Economics of Barnett Shale

Organized Concurrent Session at the 31st IAEE/USAEE North American Conference, Austin, Texas

Wednesday, 7 November 2012 - 8:30 AM










Gürcan Gülen

Bureau of Economic Geology, The University of Texas at Austin

Svetlana Ikonnikova

Bureau of Economic Geology, The University of Texas at Austin

Kenneth Medlock

Baker Institute, Rice University (Houston, Texas)

 

In this session, we will discuss the economics of the Barnett shale play based on the results of a major interdisciplinary project at the Bureau of Economic Geology funded by the Sloan Foundation.

This project represents the most detailed look to date at the geology, production and economics of shale gas production in the Barnett formation.  Numerous studies were undertaken in order to understand the nature of Barnett production: the decline analysis via a new approach, Rock Exposure Index, or REI (an index that reflects decline profiles for Barnett wells better than Arps equations), spacing analysis, inferred-refracturing analysis, interference analysis, well economics, panel analysis of production behavior and geologic mapping of reservoir properties. Cumulative production from Barnett is more than 10 tcf as of mid-2012 but our analysis shows that 3-6 times more remains to be produced depending primarily on the price of natural gas, but also a few other factors.

Ken Medlock will present a paper that employs panel data techniques to empirically test the hypothesis that production from Barnett shale gas wells is adequately described by the REI equation.  Specifically, we analyze monthly production data for over 16,000 wells drilled in the Barnett shale during the period 1990-2011. Variables included in the analysis are the well’s production history, the year of first production, operator size, whether or not the well has been refractured, and a set of variables to capture geological characteristics of the shale at the well’s location.  In addition, to reflect market conditions, the average of the 12 month strip of natural gas futures, is also included.  Finally, given the difference in production rates between vertical and horizontal wells, data for the two groups is analyzed separately.

Svetlana Ikonnikova will demonstrate the process of identifying wells that were refractured.  We build a distribution of refractures’ success in terms of incremental production and explore how the distribution changes with time and depending on various parameters, including a well’s original performance, geological characteristics, and operator experience among others.  In parallel, we compare the incremental production from refracturing and new well drilling depending on rock quality.  Next, we look at the economics of refracturing versus new well drilling in an attempt to understand both the pace of activity and how the future may unfold given various uncertainties (e.g., the extent to which refracturing can extend the productive life of wells and thus increase the producible resource of natural gas). The developed well economics framework enables us to take a close look at the trade-off between the refracturing and new well drilling: drilling of a new well is considerably more expensive than refracturing, but the increase in production is much lower in the case of a refracture.  We identify the key parameters for the operator decision making, like costs, technological uncertainty, and the quality of rock available for drilling.
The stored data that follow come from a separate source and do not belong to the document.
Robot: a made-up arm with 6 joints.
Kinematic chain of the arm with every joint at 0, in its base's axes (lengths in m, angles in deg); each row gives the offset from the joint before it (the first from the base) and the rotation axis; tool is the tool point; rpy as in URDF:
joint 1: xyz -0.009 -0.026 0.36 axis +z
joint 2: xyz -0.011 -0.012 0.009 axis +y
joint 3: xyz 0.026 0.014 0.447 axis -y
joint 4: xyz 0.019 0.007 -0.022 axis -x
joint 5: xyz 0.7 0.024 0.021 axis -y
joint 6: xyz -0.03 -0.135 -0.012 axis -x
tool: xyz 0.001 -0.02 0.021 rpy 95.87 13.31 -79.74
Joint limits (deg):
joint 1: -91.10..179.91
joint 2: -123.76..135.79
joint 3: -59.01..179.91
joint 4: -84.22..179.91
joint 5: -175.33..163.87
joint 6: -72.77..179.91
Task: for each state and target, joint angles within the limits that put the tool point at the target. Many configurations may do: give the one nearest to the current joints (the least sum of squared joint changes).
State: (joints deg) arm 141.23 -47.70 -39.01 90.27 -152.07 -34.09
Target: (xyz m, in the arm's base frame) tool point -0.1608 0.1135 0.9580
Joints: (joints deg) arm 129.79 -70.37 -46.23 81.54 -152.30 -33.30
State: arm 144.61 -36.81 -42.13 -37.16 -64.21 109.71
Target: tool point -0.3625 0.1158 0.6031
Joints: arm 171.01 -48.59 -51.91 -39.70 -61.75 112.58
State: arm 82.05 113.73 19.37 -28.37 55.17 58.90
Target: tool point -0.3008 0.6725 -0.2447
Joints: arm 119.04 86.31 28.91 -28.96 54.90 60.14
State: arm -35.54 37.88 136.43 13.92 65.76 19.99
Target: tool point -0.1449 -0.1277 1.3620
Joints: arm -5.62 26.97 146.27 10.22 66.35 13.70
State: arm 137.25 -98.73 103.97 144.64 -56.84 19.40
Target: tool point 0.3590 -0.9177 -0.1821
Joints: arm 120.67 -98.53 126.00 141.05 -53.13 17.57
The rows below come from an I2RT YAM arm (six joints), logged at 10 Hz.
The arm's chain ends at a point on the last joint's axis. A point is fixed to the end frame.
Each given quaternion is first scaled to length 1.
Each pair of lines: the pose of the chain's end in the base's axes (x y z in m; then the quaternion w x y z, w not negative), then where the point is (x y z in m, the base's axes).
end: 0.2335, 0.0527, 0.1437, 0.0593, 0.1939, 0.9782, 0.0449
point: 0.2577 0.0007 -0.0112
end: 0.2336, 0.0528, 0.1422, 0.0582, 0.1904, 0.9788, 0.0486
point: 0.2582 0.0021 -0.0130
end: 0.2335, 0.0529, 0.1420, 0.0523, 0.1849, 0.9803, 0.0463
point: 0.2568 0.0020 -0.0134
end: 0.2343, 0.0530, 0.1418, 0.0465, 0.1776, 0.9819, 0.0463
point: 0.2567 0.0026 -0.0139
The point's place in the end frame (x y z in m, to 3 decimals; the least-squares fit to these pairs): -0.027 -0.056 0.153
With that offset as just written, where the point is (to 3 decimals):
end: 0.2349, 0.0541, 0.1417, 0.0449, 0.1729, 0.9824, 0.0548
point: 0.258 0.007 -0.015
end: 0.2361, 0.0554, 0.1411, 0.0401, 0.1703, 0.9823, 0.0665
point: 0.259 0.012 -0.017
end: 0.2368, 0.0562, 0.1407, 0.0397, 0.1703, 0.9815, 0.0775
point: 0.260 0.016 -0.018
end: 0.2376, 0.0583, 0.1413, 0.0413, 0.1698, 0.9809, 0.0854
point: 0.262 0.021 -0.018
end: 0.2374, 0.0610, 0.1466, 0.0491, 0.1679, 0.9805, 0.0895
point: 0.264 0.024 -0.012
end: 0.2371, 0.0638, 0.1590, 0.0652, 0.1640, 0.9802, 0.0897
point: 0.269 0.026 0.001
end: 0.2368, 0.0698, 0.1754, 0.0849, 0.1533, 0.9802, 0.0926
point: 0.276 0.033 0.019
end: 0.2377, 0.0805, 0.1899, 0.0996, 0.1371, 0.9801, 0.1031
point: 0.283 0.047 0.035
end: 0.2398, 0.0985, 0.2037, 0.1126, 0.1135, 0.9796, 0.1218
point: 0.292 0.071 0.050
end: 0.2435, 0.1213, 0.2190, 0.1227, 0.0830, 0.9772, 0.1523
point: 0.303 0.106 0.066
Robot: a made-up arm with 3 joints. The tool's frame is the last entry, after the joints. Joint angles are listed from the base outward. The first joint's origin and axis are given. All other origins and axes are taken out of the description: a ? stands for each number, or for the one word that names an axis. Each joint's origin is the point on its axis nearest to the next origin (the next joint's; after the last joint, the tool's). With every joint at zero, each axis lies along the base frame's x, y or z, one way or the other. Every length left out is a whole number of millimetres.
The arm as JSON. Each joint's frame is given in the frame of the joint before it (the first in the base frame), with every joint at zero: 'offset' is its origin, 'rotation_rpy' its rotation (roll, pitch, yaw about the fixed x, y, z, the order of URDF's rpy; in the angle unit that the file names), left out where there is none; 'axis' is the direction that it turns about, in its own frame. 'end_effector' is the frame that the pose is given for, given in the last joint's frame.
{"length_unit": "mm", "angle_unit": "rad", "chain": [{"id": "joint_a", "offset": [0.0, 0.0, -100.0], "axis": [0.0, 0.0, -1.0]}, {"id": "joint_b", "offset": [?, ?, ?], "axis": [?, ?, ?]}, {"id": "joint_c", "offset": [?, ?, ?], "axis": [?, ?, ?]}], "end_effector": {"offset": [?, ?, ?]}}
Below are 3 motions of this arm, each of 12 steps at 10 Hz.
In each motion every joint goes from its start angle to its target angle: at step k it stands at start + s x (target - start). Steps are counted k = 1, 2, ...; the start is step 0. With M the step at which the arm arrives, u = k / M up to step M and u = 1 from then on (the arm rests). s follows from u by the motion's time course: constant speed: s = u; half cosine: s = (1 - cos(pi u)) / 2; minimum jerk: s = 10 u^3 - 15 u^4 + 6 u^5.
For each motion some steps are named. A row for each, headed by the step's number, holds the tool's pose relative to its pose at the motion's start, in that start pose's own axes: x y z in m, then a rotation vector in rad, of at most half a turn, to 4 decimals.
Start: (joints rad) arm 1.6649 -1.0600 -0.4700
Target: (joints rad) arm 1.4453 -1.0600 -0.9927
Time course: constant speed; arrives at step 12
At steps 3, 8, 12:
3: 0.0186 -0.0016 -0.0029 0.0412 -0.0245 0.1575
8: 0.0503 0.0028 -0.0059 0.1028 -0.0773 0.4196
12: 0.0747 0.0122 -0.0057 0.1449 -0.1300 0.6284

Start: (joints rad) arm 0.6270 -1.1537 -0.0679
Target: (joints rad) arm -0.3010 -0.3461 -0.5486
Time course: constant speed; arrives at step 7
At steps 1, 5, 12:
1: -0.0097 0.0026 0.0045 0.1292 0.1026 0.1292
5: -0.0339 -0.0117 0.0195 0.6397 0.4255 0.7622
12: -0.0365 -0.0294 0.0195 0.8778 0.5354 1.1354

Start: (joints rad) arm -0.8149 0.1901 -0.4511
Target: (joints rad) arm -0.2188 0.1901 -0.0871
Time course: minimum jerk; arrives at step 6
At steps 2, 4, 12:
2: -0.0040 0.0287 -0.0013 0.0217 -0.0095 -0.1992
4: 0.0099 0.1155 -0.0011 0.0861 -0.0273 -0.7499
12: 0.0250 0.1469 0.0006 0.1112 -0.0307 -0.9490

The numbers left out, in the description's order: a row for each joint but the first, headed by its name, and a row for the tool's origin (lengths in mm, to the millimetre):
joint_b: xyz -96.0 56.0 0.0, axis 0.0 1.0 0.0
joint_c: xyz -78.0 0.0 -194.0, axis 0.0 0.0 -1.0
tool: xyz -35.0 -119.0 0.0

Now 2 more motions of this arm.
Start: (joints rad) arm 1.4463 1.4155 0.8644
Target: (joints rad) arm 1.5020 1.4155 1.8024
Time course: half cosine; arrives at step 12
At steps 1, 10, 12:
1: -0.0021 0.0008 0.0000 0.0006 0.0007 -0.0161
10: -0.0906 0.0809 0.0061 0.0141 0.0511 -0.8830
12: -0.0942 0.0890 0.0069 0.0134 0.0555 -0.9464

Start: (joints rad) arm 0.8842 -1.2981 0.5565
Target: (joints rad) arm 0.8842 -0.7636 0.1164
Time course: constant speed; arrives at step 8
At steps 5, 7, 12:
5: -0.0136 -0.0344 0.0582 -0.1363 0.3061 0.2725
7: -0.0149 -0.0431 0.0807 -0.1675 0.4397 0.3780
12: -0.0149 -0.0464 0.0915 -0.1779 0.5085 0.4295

Gürcan Gülen will present the Barnett production outlook model, which utilizes the data from all other studies to group more than 4,000 square-mile blocks into 10 tiers, from best (Tier 1) to worst (Tier 10) performers.  We use historical average horizontal well production profile of each tier as the baseline for our forecasts by tier because horizontal wells replaced vertical and directional wells to a great extent.  We normalize the horizontal wells to 3,000-feet as this length seems to have become the norm.  The model is driven by the pace of drilling activity in our forecast, which is determined based on the remaining areas suitable for drilling and the breakeven economics relative to natural gas price.  The model tracks the remaining drillwell prospect inventory in each tier on untested acreage and throttles drilling pace as each tier becomes fully developed.  Our model uses these historical drilling trends in each tier (bounded by a minimum and a maximum). The model also accounts for well-attrition rates, which have worsened since the introduction of horizontal wells and are worse for poorer tiers.  The model has the flexibility to incorporate the impact of various factors such as technological improvements, reserve depletion, severance tax changes, and new regulations.  Various scenarios on natural gas prices and other key variables are evaluated.